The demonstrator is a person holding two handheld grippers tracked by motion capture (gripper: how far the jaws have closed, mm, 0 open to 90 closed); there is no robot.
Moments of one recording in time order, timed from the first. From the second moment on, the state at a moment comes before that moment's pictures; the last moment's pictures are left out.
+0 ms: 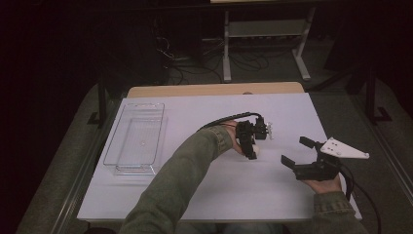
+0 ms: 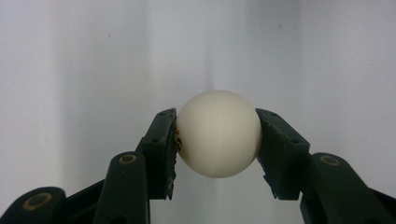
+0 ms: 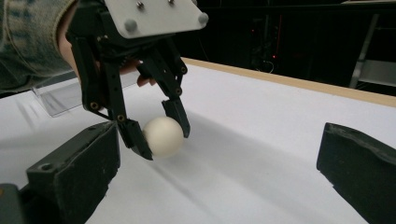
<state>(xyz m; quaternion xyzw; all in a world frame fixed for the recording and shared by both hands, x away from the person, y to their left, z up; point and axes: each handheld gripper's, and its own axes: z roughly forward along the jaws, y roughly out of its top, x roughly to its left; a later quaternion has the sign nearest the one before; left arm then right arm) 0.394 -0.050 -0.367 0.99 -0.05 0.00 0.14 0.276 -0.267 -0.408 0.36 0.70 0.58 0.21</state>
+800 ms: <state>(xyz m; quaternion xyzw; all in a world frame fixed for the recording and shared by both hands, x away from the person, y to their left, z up) 0.387 -0.032 -0.337 0.99 -0.06 0.01 0.13 0.276 -0.267 -0.409 0.36 0.70 0.58 0.21</state>
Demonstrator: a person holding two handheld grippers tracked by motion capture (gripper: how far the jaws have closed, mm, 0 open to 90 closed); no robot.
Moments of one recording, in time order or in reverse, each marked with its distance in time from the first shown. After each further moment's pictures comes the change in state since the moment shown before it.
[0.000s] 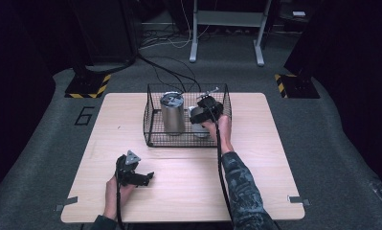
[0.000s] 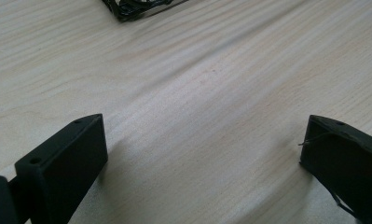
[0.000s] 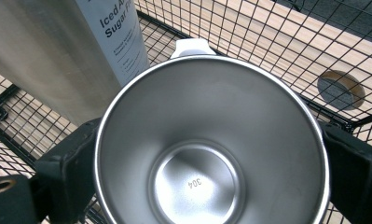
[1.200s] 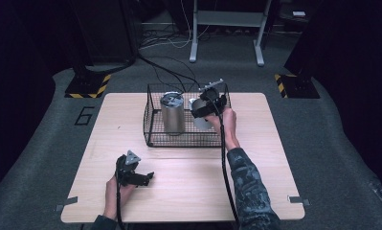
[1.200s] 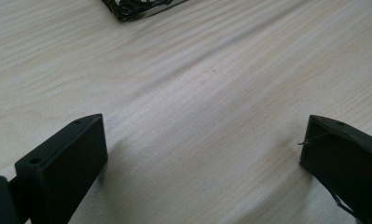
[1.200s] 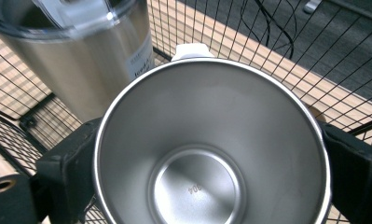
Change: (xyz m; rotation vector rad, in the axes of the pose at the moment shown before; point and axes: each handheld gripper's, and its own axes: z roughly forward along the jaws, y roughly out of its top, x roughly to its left) left arm 0.000 0.000 0.000 -0.006 -0.002 -0.008; right arm 0.001 0.019 -0.043 -0.073 0.004 -0.067
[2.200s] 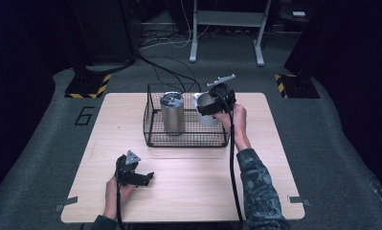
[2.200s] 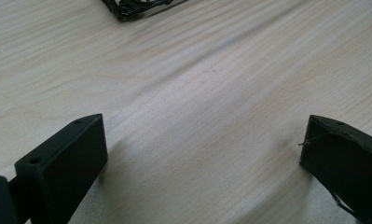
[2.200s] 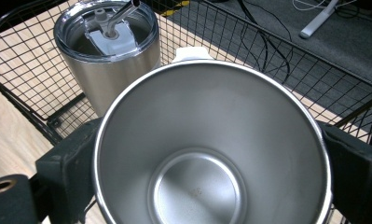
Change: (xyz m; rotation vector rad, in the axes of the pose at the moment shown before) left arm 0.000 0.000 -0.001 0.011 -0.010 -0.004; right arm -0.007 0.003 -0.052 -0.069 0.020 -0.040
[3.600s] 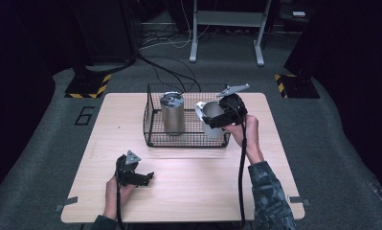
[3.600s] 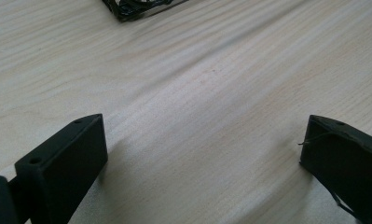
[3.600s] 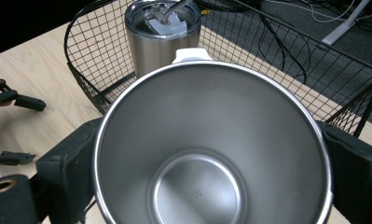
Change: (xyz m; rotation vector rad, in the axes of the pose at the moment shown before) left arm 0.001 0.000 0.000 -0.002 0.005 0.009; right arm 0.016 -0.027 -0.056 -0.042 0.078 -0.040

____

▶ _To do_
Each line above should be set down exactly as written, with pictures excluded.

▶ _Written solution_
The demonstrator is a person holding two handheld grippers tracked by motion capture (gripper: how far the jaws have closed, mm, 0 open to 90 closed); there is no robot.
Moments of one recording in time order, timed from the first. From the second moment on, the state at a moment comes before that moment's pictures; the last moment's pictures are left out.
+0 ms: 
+0 ms: 
+0 ms: 
<state>(xyz m; quaternion xyzw; all in a world frame fixed for the recording and shared by both hands, x away from the person, y to their left, z up; point and axes: each handheld gripper's, and its own axes: z roughly forward along the jaws, y roughly out of its top, x roughly to its left; a later quaternion has the sign nearest the one before; left arm then right arm) 0.394 -0.050 -0.367 0.99 -0.05 0.00 0.14 0.276 -0.267 -0.408 0.36 0.70 0.58 0.21</state>
+800 ms: <state>(xyz m; quaternion xyzw; all in a world frame fixed for the recording and shared by both hands, x away from the person, y to their left, z up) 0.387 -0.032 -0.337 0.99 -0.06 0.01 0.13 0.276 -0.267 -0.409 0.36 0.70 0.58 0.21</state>
Demonstrator: a person holding two handheld grippers tracked by motion capture (gripper: how far the jaws have closed, mm, 0 open to 90 closed); no robot.
Moments of one recording, in time order or in reverse, each marked with its distance in time from the first shown. After each further moment's pictures comes the change in state since the moment shown before it.
[0.000s] 
[0.000s] 
[0.000s] 
[1.200s] 
[1.200s] 
[1.200s] 
Change: (xyz m; rotation vector rad, in the axes of the pose at the moment shown before; point and axes: each handheld gripper's, and its own axes: z roughly forward along the jaws, y roughly out of its top, x roughly to its left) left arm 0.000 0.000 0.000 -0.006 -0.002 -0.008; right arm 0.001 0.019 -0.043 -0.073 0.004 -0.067
[2.200s] 
[2.200s] 
[2.200s] 
Change: (xyz m; rotation vector rad, in the axes of the pose at the moment shown before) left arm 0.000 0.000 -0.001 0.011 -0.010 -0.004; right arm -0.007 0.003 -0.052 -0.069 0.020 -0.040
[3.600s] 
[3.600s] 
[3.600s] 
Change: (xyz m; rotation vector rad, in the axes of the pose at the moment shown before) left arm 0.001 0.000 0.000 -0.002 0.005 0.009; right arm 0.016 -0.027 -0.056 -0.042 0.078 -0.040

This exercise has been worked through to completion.